Horizon Alert
Summary of the vulnerability and why it matters
This advisory highlights a critical vulnerability in a WordPress plugin used for SMS alerts and notifications. The issue allows unauthenticated attackers to potentially take over any user account, including administrator accounts, by manipulating password reset processes. This is particularly concerning if the site uses OTP verification for password resets and has administrator phone numbers configured.
- Attackers can take over user accounts.
- Confirms exposure to potential account takeover.
- Assess relevance and potential administrator account impact.
Attack Path
How an attacker could exploit the issue
An unauthenticated attacker can initiate an account takeover by exploiting a flaw in how user identities are verified before details are updated.
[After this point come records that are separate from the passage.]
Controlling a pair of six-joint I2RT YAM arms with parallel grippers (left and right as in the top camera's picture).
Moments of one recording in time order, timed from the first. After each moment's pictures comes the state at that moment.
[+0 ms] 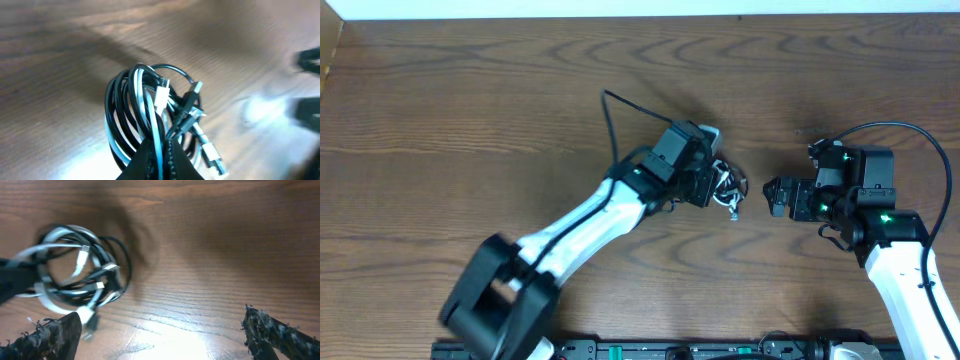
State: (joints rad) left arm -0.69 1.68 1.09 -0.29 0.31 -0.38; right arm 0.01 1.15 0.74 -0.58 -0.29 0.15
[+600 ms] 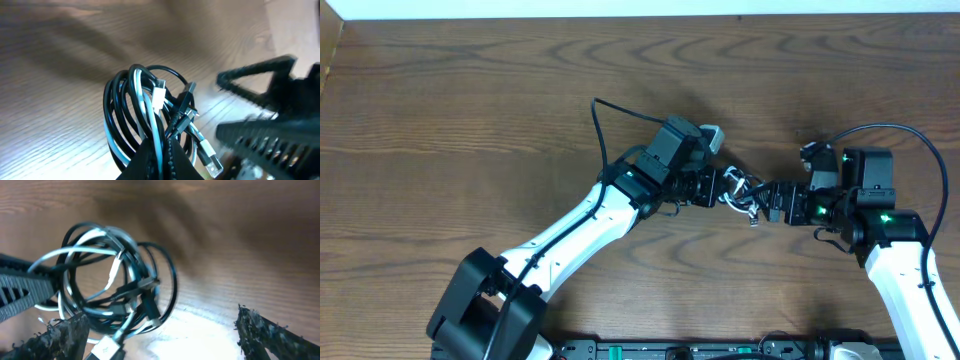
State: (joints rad) left arm -0.69 1.64 1.09 -0.26 0.48 -0.55; right arm 0.01 1.15 0.74 -0.61 -0.47 0.15
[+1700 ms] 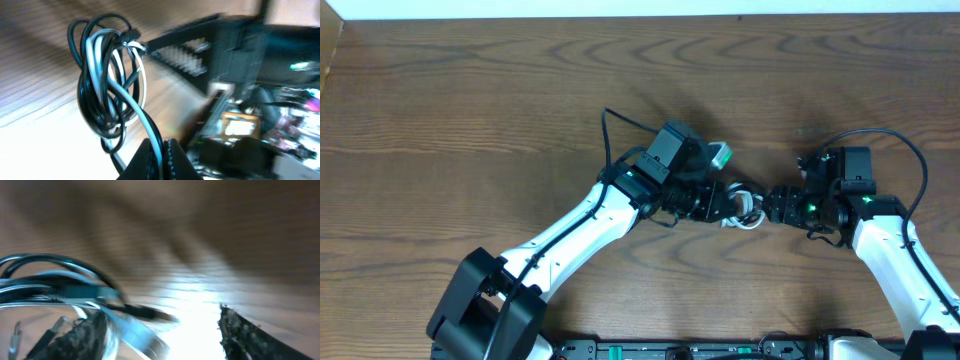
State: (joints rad) left arm -0.69 1.64 1.09 -0.39 0.71 -0.56; right arm 0.01 1.34 0.71 -0.60 -0.30 0.26
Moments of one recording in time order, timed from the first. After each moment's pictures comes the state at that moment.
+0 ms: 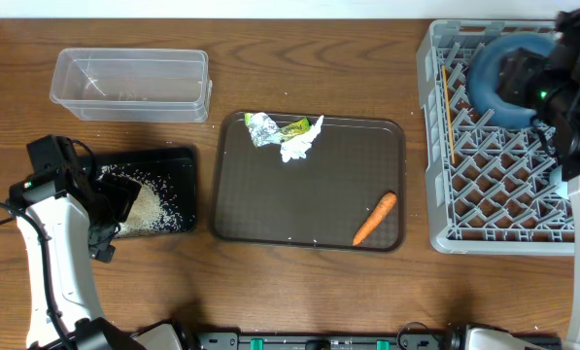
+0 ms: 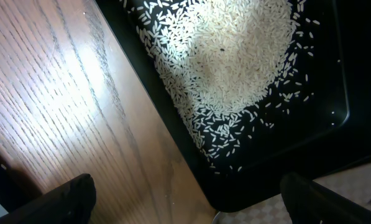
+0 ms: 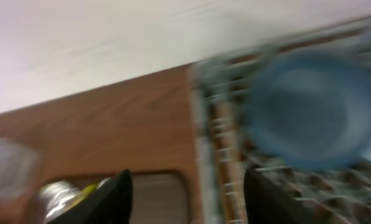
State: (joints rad) left arm 0.46 1.36 1.04 -1.11 0.04 -0.80; right arm -0.14 1.40 1.53 -0.75 -0.25 0.23
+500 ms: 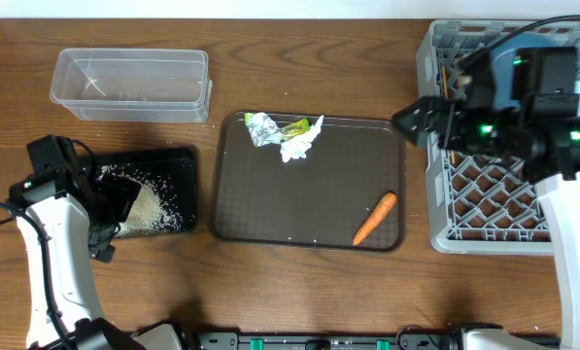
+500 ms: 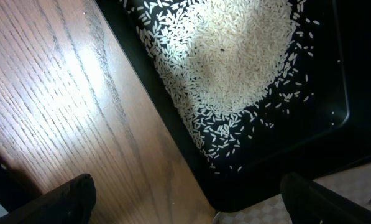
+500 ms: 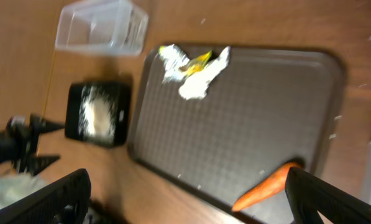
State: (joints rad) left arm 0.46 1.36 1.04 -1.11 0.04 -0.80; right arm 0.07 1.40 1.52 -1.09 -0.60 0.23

This allows the attacker to change a user's email address, which can then be leveraged to reset the password and gain full control of the targeted account, including administrative ones. This attack is only possible on sites that use OTP verification for password resets and have a phone number configured for it.
- Attacker needs no prior access.
- Triggered by updating user details.
- Risk of full account takeover.
Live Threat
Current exploitation, exposure, and threat context
This vulnerability could allow an unauthenticated attacker to take over any user account, including administrators, on sites that use One-Time Password (OTP) verification for password resets and have a phone number configured for OTP. This is achieved by an attacker changing a user's email address and then using that to reset the password and gain access.
- Administrator accounts and their associated data.
- Unauthenticated attacker changes user email.
- Full account access and potential data compromise.
Operational Fix
Recommended remediation, mitigation, and detection steps
In a real-world scenario, the platform or infrastructure team responsible for the WordPress deployment would likely be the first point of contact. They should collaborate with the application owner of the "SMS Alert – SMS & OTP for WooCommerce, Order Notifications & Abandoned Cart Recovery" plugin to identify all instances of this technology, confirm if they are exposed externally and are business-critical, and then prioritize remediation efforts based on the potential impact of account takeover. Coordination with the vendor may also be necessary to understand the full scope of the fix and any associated risks.
- Platform and application owners should manage.
- Verify external reachability and business criticality.
- Plan remediation based on exposure and impact.